Stuart Freeman Quotes (14 Quotes)


    There are a lot of features behind this market that are very favorable. Inflation news recently for August was very positive. Rates dropping have been a positive for this market and earnings still look good.

    We've been thinking that the Nasdaq, as an index, would likely outperform a lot of the other indexes this year. It's a lot about secular growth. We're seeing growth in technology. And for the most part, it's been a tech year.

    The market is looking at that and worrying that inflation may be rekindling as the unemployment rate moves lower.

    You're not becoming richer as a result of the split. Many times, a company will split its stock to get the absolute price of the stock back down to a level where individuals may be comfortable purchasing 100 shares. But you know, when you split the price of the stock, you simply have twice as much stock at half the price.

    Anything that makes investors feel comfortable with the inflation level and the way short-term interest rates are going is going to help the market.


    It doesn't look like inflation so far is accelerating.
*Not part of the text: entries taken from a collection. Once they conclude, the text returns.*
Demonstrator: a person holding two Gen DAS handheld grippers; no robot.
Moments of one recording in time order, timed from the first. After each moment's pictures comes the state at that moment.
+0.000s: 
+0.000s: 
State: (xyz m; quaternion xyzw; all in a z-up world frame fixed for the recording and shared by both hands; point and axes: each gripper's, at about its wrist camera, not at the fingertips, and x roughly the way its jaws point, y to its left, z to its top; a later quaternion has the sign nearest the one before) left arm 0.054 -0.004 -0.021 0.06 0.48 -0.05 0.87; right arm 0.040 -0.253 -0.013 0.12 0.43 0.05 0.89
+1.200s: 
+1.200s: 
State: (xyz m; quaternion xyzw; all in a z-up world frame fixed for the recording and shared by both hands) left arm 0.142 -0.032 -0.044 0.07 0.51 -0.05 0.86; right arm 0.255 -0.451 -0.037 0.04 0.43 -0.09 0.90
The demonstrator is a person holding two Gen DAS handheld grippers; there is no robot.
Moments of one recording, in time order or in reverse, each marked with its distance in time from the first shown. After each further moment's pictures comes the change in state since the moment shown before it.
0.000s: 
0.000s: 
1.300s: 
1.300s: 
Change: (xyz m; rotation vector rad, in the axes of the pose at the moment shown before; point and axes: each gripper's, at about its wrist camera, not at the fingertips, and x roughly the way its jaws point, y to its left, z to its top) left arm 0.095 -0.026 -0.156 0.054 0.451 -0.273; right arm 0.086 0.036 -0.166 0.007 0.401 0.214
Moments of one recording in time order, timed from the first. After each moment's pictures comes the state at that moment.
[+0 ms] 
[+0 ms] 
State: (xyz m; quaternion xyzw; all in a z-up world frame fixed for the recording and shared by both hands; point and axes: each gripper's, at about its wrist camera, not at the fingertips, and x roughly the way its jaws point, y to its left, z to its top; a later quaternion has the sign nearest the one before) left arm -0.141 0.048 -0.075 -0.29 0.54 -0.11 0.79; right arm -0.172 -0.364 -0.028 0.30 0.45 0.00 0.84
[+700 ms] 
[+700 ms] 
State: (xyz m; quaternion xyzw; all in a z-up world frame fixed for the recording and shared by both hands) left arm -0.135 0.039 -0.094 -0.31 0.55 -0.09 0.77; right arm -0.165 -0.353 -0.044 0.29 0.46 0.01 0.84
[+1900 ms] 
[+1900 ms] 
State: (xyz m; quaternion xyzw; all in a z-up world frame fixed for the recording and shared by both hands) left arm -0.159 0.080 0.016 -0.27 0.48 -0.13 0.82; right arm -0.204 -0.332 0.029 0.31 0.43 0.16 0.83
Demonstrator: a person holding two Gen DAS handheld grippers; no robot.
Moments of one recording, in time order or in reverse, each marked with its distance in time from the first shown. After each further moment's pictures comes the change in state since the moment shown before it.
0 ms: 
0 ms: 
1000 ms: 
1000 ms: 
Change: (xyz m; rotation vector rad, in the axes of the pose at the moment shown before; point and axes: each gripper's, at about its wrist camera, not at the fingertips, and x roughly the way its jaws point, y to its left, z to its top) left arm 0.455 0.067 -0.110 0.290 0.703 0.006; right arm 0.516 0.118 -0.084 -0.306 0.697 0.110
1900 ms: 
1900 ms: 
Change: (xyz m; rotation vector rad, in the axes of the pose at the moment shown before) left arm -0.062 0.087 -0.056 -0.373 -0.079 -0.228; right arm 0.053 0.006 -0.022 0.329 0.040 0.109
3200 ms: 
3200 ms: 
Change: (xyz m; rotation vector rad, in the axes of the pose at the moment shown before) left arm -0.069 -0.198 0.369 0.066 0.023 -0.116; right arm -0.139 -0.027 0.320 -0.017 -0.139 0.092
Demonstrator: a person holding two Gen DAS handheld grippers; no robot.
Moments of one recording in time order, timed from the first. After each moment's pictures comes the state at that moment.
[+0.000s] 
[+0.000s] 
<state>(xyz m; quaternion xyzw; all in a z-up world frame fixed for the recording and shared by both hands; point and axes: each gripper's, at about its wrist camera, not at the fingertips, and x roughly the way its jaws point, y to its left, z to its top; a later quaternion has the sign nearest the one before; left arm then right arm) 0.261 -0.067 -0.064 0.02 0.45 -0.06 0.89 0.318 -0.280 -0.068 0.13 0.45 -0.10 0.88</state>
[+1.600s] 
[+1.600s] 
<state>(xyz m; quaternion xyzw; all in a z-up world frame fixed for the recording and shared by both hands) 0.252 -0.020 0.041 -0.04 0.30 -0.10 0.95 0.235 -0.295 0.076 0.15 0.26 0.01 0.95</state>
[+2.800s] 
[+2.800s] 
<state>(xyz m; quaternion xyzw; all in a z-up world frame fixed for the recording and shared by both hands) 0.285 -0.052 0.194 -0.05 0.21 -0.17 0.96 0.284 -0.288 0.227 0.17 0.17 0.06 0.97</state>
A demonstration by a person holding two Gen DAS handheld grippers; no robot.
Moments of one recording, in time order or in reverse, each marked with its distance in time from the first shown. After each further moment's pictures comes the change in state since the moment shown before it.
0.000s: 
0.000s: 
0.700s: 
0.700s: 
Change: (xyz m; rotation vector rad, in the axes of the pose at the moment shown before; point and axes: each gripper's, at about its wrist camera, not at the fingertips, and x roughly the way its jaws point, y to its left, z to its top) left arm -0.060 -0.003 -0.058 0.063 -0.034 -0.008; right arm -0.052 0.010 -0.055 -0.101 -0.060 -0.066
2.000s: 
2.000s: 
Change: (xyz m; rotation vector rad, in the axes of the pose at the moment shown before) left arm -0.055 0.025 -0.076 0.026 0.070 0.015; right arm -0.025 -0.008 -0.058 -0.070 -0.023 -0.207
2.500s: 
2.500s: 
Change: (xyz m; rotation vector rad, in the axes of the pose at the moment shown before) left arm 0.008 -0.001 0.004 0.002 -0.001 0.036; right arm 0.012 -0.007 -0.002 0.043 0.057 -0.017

The market likes that because it worries less about the Fed raising rates too aggressively.

    We are maintaining our long-standing target for the Dow 10,000 area by late spring 1999.

    I think today's action is a little bit of profit taking. There's some consternation in the bond market. We think this market in equities is going higher later this year.

    We're in a funny space. Too much good news is not good news because the market worries about the Fed.

    You've got interest rates on your side, inflation on your side. Earnings look good in the second quarter and we think they will be good for the balance of the year. We don't see the indicators to suggest we've got problems at this point.

    Certainly, part of the market's worries right now stem from oil. You still have instability in the Middle East, and there's a fear that prices will move dramatically higher.

    You've got good home sales figures showing some decent economic growth, and you've got crude oil prices up. You put those together, and that creates worries that the Fed is going to keep going on rates.

    We think Gap is a strong growth company whose valuations have become attractive in the last, really the last three months or so. I think the surprise of the year right now is that the economy is not so strong, that inflation will heat up and that these growth stocks that have carried the market for the last three years are going to reassert themselves.

    We think right now we're looking at a range in the intermediate term between the current level to 8,000 and down into maybe the 7,300 area. At the same time, as you look at those levels to the 8,500 target we see for next year, there's still good opportunity for gains.